**Assignment**: An exact copy of every entry is what's needed, so please transcribe them all.

Excerpts from a dataset
○ ○ ○
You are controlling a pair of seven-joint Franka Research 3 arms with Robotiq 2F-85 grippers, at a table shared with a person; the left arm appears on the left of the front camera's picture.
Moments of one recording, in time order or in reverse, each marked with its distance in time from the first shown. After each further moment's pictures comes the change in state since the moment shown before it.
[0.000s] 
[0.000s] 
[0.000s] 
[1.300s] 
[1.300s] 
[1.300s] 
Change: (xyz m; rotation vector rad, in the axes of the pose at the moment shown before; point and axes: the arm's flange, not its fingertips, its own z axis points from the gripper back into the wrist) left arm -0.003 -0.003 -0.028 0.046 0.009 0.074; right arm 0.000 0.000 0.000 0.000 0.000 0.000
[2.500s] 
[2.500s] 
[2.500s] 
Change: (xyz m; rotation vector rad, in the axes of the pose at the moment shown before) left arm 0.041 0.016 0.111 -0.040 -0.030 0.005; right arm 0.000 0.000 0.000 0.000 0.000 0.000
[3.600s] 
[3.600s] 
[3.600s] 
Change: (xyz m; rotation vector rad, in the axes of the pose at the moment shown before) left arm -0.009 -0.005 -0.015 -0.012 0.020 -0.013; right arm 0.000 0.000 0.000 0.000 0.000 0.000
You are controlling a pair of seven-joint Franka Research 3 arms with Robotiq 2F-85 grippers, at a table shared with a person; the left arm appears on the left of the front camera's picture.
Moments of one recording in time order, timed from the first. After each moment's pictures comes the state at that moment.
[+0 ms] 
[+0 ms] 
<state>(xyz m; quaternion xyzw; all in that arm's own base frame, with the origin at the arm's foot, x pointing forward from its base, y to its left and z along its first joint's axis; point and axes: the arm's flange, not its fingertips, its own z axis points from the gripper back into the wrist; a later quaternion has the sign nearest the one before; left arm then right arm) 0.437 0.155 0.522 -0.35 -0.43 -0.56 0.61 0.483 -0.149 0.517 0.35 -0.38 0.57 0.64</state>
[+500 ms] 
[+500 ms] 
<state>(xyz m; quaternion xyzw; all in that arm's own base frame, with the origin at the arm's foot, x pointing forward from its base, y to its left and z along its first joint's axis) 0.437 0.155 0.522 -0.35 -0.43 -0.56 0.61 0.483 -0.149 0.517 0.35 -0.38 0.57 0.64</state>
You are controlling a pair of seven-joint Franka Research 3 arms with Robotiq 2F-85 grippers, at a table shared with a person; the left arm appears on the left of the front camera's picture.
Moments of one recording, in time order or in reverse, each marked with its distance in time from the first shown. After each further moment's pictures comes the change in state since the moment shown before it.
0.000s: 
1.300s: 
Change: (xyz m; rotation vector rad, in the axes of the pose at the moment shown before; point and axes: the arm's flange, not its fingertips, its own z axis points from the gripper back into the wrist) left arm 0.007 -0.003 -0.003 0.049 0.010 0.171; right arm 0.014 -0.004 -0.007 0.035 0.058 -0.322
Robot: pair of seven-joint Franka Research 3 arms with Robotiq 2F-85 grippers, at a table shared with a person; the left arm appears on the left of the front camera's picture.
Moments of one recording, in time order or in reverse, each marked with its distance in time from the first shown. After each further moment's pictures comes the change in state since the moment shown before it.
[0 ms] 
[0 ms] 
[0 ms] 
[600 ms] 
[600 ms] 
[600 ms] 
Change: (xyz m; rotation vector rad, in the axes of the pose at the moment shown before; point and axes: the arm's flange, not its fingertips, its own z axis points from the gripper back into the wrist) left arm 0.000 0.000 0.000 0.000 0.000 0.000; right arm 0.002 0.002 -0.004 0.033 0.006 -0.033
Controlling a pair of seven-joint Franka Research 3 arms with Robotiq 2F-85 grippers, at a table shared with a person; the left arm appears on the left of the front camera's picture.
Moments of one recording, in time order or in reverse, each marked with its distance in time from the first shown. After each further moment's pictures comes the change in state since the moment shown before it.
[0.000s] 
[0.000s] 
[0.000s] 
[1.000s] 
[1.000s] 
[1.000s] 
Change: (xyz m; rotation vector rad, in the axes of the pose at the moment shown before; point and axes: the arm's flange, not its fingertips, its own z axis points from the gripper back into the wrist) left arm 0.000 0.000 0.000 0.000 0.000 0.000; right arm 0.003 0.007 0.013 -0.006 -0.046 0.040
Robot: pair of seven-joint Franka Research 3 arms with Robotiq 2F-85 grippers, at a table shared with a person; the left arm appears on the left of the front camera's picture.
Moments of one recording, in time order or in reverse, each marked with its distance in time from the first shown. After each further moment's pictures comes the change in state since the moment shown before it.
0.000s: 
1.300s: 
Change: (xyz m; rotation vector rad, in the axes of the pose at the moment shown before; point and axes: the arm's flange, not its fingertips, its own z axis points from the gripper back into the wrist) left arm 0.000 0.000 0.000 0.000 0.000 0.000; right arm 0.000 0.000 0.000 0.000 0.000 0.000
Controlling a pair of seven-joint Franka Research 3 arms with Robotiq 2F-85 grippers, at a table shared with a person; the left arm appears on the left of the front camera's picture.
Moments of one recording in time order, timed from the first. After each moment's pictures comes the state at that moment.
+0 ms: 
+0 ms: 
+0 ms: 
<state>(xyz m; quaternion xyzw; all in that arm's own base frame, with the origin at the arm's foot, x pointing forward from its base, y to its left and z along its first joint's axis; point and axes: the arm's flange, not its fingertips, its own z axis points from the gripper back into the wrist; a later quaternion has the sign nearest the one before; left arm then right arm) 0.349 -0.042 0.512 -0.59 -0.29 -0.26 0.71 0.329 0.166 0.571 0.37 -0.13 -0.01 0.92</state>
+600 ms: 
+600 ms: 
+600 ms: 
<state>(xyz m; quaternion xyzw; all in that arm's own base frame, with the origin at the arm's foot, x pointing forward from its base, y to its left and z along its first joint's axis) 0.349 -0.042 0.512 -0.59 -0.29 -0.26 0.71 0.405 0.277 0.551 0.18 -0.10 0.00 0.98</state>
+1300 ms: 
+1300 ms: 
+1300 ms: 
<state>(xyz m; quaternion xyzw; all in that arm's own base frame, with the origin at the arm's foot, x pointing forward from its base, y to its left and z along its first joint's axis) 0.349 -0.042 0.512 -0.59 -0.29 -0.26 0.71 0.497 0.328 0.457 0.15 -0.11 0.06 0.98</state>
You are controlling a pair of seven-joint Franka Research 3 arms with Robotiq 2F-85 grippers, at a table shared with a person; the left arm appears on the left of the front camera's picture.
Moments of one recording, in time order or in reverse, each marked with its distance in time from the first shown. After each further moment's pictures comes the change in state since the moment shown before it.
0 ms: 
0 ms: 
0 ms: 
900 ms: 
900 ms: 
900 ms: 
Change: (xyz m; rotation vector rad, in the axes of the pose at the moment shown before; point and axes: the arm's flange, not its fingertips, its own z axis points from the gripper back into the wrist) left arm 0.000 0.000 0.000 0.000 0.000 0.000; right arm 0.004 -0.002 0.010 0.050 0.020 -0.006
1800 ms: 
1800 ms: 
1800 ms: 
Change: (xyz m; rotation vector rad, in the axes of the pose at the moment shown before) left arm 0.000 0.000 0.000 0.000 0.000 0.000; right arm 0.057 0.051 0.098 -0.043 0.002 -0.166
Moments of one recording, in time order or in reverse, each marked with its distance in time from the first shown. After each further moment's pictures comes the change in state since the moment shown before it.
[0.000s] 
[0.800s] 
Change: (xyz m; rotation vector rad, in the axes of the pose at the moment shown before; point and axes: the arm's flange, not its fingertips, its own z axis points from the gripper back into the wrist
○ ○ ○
**Answer to this problem**:
You are controlling a pair of seven-joint Franka Research 3 arms with Robotiq 2F-85 grippers, at a table shared with a person; the left arm appears on the left of the front camera's picture.
Moments of one recording, in time order or in reverse, each marked with its distance in time from the first shown. After each further moment's pictures comes the change in state since the moment shown before it.
[0.000s] 
[0.000s] 
[0.000s] 
[1.300s] 
[1.300s] 
[1.300s] 
Change: (xyz m; rotation vector rad, in the axes of the pose at the moment shown before; point and axes: the arm's flange, not its fingertips, its own z axis points from the gripper back into the wrist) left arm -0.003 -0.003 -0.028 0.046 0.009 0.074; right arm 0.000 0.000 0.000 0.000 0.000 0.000
[2.500s] 
[2.500s] 
[2.500s] 
Change: (xyz m; rotation vector rad, in the axes of the pose at the moment shown before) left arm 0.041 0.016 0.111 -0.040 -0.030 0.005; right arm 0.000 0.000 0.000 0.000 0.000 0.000
[3.600s] 
[3.600s] 
[3.600s] 
Change: (xyz m; rotation vector rad, in the axes of the pose at the moment shown before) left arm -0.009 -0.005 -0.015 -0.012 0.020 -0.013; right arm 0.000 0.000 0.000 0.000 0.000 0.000
You are controlling a pair of seven-joint Franka Research 3 arms with Robotiq 2F-85 grippers, at a table shared with a person; the left arm appears on the left of the front camera's picture.
Moments of one recording in time order, timed from the first. After each moment's pictures comes the state at that moment.
[+0 ms] 
[+0 ms] 
<state>(xyz m; quaternion xyzw; all in that arm's own base frame, with the origin at the arm's foot, x pointing forward from its base, y to its left and z along its first joint's axis; point and axes: the arm's flange, not its fingertips, its own z axis points from the gripper back into the wrist; a later quaternion has the sign nearest the one before; left arm then right arm) 0.437 0.155 0.522 -0.35 -0.43 -0.56 0.61 0.483 -0.149 0.517 0.35 -0.38 0.57 0.64</state>
[+500 ms] 
[+500 ms] 
<state>(xyz m; quaternion xyzw; all in that arm's own base frame, with the origin at the arm's foot, x pointing forward from its base, y to its left and z along its first joint's axis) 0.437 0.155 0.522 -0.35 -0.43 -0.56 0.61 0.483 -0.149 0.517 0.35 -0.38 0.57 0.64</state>
You are controlling a pair of seven-joint Franka Research 3 arms with Robotiq 2F-85 grippers, at a table shared with a person; the left arm appears on the left of the front camera's picture.
Moments of one recording, in time order or in reverse, each marked with its distance in time from the first shown. After each further moment's pictures comes the change in state since the moment shown before it.
0.000s: 
1.300s: 
Change: (xyz m; rotation vector rad, in the axes of the pose at the moment shown before; point and axes: the arm's flange, not its fingertips, its own z axis points from the gripper back into the wrist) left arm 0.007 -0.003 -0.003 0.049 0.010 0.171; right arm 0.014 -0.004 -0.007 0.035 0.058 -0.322
Robot: pair of seven-joint Franka Research 3 arms with Robotiq 2F-85 grippers, at a table shared with a person; the left arm appears on the left of the front camera's picture.
Moments of one recording, in time order or in reverse, each marked with its distance in time from the first shown. After each further moment's pictures comes the change in state since the moment shown before it.
[0 ms] 
[0 ms] 
[0 ms] 
[600 ms] 
[600 ms] 
[600 ms] 
Change: (xyz m; rotation vector rad, in the axes of the pose at the moment shown before; point and axes: the arm's flange, not its fingertips, its own z axis points from the gripper back into the wrist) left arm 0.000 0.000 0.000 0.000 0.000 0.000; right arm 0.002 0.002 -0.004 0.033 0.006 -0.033
Controlling a pair of seven-joint Franka Research 3 arms with Robotiq 2F-85 grippers, at a table shared with a person; the left arm appears on the left of the front camera's picture.
Moments of one recording, in time order or in reverse, each marked with its distance in time from the first shown. After each further moment's pictures comes the change in state since the moment shown before it.
[0.000s] 
[0.000s] 
[0.000s] 
[1.000s] 
[1.000s] 
[1.000s] 
Change: (xyz m; rotation vector rad, in the axes of the pose at the moment shown before; point and axes: the arm's flange, not its fingertips, its own z axis points from the gripper back into the wrist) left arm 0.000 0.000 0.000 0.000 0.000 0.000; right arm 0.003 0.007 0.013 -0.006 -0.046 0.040
Robot: pair of seven-joint Franka Research 3 arms with Robotiq 2F-85 grippers, at a table shared with a person; the left arm appears on the left of the front camera's picture.
Moments of one recording, in time order or in reverse, each marked with its distance in time from the first shown. After each further moment's pictures comes the change in state since the moment shown before it.
0.000s: 
1.300s: 
Change: (xyz m; rotation vector rad, in the axes of the pose at the moment shown before; point and axes: the arm's flange, not its fingertips, its own z axis points from the gripper back into the wrist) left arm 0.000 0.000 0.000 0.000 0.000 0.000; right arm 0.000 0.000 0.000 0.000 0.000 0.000
Controlling a pair of seven-joint Franka Research 3 arms with Robotiq 2F-85 grippers, at a table shared with a person; the left arm appears on the left of the front camera's picture.
Moments of one recording in time order, timed from the first. After each moment's pictures comes the state at that moment.
+0 ms: 
+0 ms: 
+0 ms: 
<state>(xyz m; quaternion xyzw; all in that arm's own base frame, with the origin at the arm's foot, x pointing forward from its base, y to its left and z along its first joint's axis; point and axes: the arm's flange, not its fingertips, its own z axis points from the gripper back into the wrist; a later quaternion has the sign nearest the one before; left arm then right arm) 0.349 -0.042 0.512 -0.59 -0.29 -0.26 0.71 0.329 0.166 0.571 0.37 -0.13 -0.01 0.92</state>
+600 ms: 
+600 ms: 
+600 ms: 
<state>(xyz m; quaternion xyzw; all in that arm's own base frame, with the origin at the arm's foot, x pointing forward from its base, y to its left and z along its first joint's axis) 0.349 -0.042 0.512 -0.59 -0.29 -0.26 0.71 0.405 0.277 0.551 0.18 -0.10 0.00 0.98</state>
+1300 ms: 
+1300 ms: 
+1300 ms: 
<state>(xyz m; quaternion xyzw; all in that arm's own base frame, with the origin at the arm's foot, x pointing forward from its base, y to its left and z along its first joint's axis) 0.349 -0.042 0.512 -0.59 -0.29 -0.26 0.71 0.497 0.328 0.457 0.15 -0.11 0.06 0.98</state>
You are controlling a pair of seven-joint Franka Research 3 arms with Robotiq 2F-85 grippers, at a table shared with a person; the left arm appears on the left of the front camera's picture.
Moments of one recording, in time order or in reverse, each marked with its distance in time from the first shown. After each further moment's pictures comes the change in state since the moment shown before it.
0 ms: 
0 ms: 
0 ms: 
900 ms: 
900 ms: 
900 ms: 
Change: (xyz m; rotation vector rad, in the axes of the pose at the moment shown before; point and axes: the arm's flange, not its fingertips, its own z axis points from the gripper back into the wrist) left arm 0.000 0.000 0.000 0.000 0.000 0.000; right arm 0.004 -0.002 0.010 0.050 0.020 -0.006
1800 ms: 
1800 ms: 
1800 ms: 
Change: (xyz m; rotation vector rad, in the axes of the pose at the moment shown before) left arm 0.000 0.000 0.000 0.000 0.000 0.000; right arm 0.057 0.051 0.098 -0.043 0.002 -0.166
Moments of one recording, in time order or in reverse, each marked with its distance in time from the first shown. After each further moment's pictures comes the change in state since the moment shown before it.
[0.000s] 
[0.800s] 
Change: (xyz m; rotation vector rad, in the axes of the pose at the moment shown before; point and axes: the arm's flange, not its fingertips, its own z axis points from the gripper back into the wrist

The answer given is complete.